There might be programming tool features that prevent you from defining interfaces separately. For example, Visual Basic 5.0 always defines a default dispatch-based interface using the methods and properties implemented directly on the class. Scripting languages and other typeless languages that understand only IDispatch will be able to access only this default interface. If you are writing objects in Visual Basic that need to be accessed from scripting languages, you'll have to implement the methods and properties directly in the class.
Within each interface method implementation are two things you need to do (in addition to the actual work of the method). First you need to let MTS know when you have finished with the object's state. Second you need to handle errors within your object and let MTS know whether the method was unsuccessful. You do this using the ObjectContext associated with each object. The IObjectContext SetComplete method indicates that your object has completed its work successfully. The IObjectContext SetAbort method indicates the object encountered an error.

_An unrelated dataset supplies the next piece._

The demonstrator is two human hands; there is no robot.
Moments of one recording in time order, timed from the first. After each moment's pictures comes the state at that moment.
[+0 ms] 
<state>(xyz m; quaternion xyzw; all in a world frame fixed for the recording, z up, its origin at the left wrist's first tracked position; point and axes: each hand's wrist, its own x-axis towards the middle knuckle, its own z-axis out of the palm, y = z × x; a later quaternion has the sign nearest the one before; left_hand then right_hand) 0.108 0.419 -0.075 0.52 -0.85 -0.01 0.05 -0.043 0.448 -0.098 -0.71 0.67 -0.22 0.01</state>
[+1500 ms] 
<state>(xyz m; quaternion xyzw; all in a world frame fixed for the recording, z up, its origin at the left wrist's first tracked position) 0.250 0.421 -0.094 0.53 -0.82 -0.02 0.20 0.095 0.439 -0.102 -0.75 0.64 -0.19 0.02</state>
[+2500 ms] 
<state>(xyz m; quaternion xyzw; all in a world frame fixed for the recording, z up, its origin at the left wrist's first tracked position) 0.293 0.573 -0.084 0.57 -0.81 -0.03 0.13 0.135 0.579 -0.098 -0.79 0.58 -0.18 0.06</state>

When you call SetAbort, if the object is participating in a transaction, that transaction will fail and managed resources will be rolled back to their state prior to the transaction. This is an extraordinarily powerful mechanism for handling errors when you have many independently implemented objects working together to perform some higher-level functionality requested by a client. If any one object can't complete its work, the entire request fails.

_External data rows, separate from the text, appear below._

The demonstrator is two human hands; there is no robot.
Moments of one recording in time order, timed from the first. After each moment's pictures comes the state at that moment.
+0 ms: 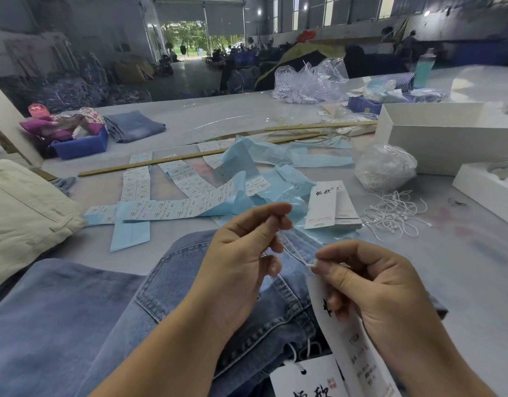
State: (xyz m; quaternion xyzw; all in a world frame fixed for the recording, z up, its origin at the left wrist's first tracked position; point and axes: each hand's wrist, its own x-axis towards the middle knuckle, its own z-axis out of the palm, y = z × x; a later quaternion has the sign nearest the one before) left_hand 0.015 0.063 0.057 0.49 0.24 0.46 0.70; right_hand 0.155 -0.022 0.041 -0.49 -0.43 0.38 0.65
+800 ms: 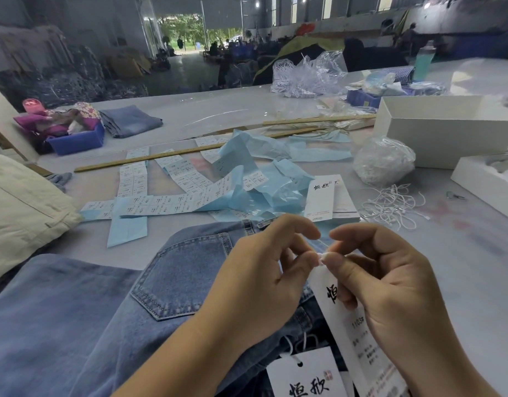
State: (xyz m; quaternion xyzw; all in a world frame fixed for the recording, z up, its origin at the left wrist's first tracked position) left_hand 0.015 0.042 0.051 0.84 0.26 0.38 0.29; right_hand 0.158 -0.029 0.039 -0.49 -0.48 0.30 0.67
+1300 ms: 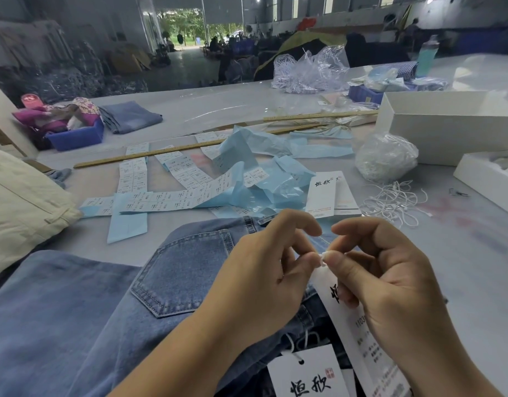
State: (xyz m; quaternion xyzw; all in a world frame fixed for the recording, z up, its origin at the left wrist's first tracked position) left_hand 0.014 0.042 0.050 0.85 0.25 0.37 0.28; right_hand 0.158 -0.029 0.035 -0.48 -0.49 0.30 0.66
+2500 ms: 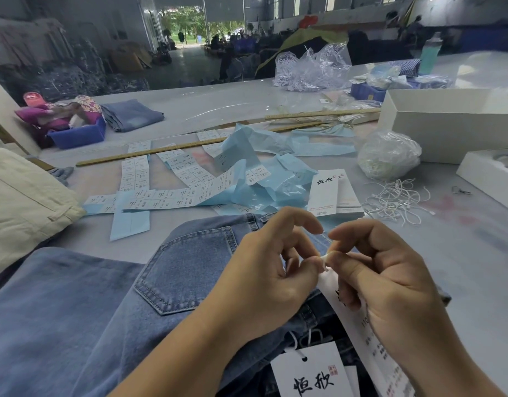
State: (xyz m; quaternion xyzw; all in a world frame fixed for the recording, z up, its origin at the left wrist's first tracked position) left_hand 0.011 0.040 0.051 0.81 0.24 0.35 0.40; right_hand 0.158 -0.027 0.029 -0.48 -0.49 0.31 0.65
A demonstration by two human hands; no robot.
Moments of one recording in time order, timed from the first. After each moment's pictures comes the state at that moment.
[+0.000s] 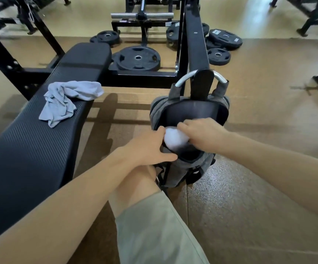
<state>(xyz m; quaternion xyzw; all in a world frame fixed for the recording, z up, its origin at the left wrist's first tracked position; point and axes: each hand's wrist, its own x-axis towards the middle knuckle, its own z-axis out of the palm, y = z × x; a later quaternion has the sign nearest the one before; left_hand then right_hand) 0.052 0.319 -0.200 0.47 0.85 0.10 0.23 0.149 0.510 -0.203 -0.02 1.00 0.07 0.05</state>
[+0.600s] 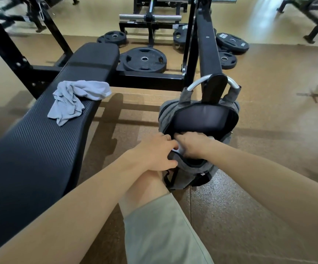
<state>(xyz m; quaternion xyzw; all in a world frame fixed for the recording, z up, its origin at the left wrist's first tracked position) 0.048 0.313 -0.204 0.55 0.82 0.01 0.18 0.109 0.481 -0.238 0.08 0.97 -0.05 0.23</state>
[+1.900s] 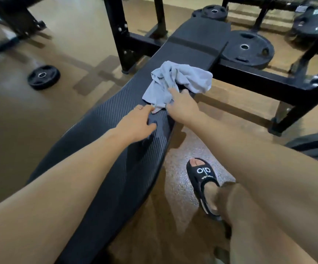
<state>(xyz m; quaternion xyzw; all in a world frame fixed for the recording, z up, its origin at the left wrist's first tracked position) -0.178 0.068 -0.241 0.13 0.97 0.14 0.17 -0.217 0.245 -0.278 0.01 0.96 -0.27 0.07</state>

Since most objects will not retain state across method calls, the basic structure of each method will look something like the following pseudocode:
MyMethod(…) On Error Goto ErrorHandler CtxObject = GetObjectContext() Do work If error condition then Raise error CtxObject.SetComplete Return success ErrorHandler: CtxObject.SetAbort Return error
Note that in addition to calling SetAbort when an error occurs, your method should return a normal COM error. Doing so gives clients the information they need to decide whether to continue doing work. SetAbort does not have any effect until the containing transaction ends.
These basic ideas apply to both data objects and business objects. With the basic component framework and a skeleton implementation of each class in place, we can turn our attention to the interesting part: implementing the application logic. For data objects, this process consists primarily of retrieving and storing persistent data.